- _DESCRIPTION OF THE TASK_: Output everything in the listing exactly, with no line missing.

- _SOURCE INFORMATION_:

+++++

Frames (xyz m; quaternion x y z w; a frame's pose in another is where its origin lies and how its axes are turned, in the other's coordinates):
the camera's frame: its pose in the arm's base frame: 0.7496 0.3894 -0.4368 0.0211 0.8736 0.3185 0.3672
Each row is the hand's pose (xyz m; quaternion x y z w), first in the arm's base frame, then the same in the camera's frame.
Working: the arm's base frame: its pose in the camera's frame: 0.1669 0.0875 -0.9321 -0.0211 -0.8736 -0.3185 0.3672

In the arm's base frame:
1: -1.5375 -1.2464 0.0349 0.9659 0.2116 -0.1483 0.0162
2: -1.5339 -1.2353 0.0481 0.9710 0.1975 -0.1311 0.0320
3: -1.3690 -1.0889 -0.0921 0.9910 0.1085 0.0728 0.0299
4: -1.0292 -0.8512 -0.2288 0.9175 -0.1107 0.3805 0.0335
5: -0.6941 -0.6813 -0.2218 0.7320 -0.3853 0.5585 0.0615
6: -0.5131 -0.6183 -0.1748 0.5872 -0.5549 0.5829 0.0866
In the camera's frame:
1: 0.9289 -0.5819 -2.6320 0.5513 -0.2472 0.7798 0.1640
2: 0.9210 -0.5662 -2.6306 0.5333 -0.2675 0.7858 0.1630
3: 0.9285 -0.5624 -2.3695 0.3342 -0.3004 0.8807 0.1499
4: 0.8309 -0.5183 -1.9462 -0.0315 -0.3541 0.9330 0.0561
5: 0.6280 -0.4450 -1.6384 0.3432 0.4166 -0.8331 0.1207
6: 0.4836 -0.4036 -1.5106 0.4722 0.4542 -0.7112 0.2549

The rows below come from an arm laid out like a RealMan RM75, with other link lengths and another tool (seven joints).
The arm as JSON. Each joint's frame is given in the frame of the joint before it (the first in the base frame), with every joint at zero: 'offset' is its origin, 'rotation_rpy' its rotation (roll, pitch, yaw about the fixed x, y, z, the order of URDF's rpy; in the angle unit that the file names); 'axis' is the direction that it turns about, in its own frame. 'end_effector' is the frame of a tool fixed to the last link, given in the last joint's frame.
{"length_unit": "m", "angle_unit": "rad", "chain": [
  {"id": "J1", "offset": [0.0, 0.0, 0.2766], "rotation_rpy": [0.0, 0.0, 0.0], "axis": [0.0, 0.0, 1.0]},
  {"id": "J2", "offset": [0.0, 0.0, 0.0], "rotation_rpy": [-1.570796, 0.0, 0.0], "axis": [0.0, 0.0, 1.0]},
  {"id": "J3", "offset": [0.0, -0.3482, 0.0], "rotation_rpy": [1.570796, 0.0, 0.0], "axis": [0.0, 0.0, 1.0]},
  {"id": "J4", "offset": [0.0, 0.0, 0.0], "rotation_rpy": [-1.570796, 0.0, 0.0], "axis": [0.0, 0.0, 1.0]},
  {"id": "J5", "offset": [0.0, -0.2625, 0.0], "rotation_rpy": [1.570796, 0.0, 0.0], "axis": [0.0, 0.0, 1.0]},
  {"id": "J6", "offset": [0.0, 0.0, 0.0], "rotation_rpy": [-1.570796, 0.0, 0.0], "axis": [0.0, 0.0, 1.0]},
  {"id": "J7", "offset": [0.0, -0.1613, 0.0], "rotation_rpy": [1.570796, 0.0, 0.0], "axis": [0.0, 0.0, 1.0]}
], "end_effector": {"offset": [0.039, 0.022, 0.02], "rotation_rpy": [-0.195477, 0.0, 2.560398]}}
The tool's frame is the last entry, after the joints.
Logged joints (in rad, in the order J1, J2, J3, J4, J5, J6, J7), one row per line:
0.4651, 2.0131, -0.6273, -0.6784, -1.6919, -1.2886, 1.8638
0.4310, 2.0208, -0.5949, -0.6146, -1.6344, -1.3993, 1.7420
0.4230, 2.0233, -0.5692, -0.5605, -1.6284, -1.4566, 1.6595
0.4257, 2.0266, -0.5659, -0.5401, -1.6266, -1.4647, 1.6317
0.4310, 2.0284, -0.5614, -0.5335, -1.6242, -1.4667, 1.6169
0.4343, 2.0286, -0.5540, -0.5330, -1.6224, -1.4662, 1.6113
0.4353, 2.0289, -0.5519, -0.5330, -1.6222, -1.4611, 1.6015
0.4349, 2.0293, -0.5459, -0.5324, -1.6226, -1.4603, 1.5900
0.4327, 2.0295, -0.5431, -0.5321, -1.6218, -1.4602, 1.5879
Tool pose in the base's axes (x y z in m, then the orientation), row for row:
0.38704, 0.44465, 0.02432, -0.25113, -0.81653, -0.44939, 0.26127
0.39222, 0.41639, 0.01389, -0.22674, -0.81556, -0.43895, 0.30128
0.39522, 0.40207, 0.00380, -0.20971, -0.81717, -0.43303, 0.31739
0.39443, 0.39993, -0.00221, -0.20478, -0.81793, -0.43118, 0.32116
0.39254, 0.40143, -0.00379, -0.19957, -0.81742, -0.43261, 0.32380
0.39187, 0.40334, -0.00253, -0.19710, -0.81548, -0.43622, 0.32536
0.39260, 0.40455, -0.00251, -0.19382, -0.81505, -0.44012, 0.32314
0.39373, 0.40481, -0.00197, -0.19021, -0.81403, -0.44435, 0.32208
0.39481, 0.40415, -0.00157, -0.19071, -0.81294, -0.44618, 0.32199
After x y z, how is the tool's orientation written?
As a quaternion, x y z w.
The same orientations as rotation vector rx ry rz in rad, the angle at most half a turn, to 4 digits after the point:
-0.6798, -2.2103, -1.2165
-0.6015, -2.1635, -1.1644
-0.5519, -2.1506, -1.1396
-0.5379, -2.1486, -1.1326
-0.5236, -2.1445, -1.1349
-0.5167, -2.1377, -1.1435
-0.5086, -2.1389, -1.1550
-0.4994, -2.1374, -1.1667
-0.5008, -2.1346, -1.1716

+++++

- _RESULT FOR THIS EXERCISE_:
Frames (xyz m; quaternion x y z w; a frame's pose in another is where its origin lies and how its axes are turned, in the other's coordinates):
the camera's frame: its pose in the arm's base frame: 0.7496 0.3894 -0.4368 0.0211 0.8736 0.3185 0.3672
Each row is the hand's pose (xyz m; quaternion x y z w), first in the arm's base frame, then the same in the camera's frame.
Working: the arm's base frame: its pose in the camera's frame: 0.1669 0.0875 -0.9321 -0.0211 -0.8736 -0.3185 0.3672

In the arm's base frame:
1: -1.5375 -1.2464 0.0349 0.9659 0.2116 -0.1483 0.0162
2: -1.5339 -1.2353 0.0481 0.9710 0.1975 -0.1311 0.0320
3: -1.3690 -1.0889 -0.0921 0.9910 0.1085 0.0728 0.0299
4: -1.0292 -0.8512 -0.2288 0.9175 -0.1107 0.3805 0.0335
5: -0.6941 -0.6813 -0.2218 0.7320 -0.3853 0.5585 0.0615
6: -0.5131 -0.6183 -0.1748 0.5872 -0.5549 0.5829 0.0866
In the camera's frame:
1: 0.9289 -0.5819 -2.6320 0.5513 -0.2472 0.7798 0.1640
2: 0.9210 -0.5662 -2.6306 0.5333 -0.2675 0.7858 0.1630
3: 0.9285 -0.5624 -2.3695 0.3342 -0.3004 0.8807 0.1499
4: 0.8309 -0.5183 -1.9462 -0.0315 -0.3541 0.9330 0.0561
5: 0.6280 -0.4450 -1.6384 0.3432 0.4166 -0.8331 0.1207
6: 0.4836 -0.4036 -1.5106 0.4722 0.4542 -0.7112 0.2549

The rows below come from an arm laid out like a RealMan RM75, with other link lengths and another tool (seven joints).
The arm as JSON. Each joint's frame is given in the frame of the joint before it (the first in the base frame), with every joint at zero: 'offset' is its origin, 'rotation_rpy' its rotation (roll, pitch, yaw about the fixed x, y, z, the order of URDF's rpy; in the angle unit that the file names); 'axis' is the direction that it turns about, in its own frame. 'end_effector' is the frame of a tool fixed to the last link, given in the last joint's frame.
{"length_unit": "m", "angle_unit": "rad", "chain": [
  {"id": "J1", "offset": [0.0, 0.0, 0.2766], "rotation_rpy": [0.0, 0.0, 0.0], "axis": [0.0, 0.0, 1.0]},
  {"id": "J2", "offset": [0.0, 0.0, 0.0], "rotation_rpy": [-1.570796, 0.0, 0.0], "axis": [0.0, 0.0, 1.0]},
  {"id": "J3", "offset": [0.0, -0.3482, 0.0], "rotation_rpy": [1.570796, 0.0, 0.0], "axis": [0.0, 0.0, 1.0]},
  {"id": "J4", "offset": [0.0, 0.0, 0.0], "rotation_rpy": [-1.570796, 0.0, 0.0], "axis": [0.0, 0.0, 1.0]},
  {"id": "J5", "offset": [0.0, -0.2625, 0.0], "rotation_rpy": [1.570796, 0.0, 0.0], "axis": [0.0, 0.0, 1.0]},
  {"id": "J6", "offset": [0.0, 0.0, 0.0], "rotation_rpy": [-1.570796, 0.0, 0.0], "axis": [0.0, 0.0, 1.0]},
  {"id": "J7", "offset": [0.0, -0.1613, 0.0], "rotation_rpy": [1.570796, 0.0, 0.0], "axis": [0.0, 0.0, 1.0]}
], "end_effector": {"offset": [0.039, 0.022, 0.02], "rotation_rpy": [-0.195477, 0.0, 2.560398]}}
The tool's frame is the last entry, after the joints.
Logged joints (in rad, in the order J1, J2, J3, J4, J5, J6, J7), one row per line:
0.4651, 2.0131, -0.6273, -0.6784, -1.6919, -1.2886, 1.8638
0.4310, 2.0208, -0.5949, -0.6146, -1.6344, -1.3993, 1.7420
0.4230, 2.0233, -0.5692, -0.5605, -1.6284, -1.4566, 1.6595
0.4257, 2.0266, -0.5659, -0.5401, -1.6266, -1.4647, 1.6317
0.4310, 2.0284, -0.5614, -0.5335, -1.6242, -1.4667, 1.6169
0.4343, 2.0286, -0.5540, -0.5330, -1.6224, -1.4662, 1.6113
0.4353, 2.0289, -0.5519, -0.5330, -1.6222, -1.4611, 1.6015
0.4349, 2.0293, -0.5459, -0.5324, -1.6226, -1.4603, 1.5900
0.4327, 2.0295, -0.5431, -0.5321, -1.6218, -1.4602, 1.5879
Tool pose in the base's axes (x y z in m, then the orientation), row for row:
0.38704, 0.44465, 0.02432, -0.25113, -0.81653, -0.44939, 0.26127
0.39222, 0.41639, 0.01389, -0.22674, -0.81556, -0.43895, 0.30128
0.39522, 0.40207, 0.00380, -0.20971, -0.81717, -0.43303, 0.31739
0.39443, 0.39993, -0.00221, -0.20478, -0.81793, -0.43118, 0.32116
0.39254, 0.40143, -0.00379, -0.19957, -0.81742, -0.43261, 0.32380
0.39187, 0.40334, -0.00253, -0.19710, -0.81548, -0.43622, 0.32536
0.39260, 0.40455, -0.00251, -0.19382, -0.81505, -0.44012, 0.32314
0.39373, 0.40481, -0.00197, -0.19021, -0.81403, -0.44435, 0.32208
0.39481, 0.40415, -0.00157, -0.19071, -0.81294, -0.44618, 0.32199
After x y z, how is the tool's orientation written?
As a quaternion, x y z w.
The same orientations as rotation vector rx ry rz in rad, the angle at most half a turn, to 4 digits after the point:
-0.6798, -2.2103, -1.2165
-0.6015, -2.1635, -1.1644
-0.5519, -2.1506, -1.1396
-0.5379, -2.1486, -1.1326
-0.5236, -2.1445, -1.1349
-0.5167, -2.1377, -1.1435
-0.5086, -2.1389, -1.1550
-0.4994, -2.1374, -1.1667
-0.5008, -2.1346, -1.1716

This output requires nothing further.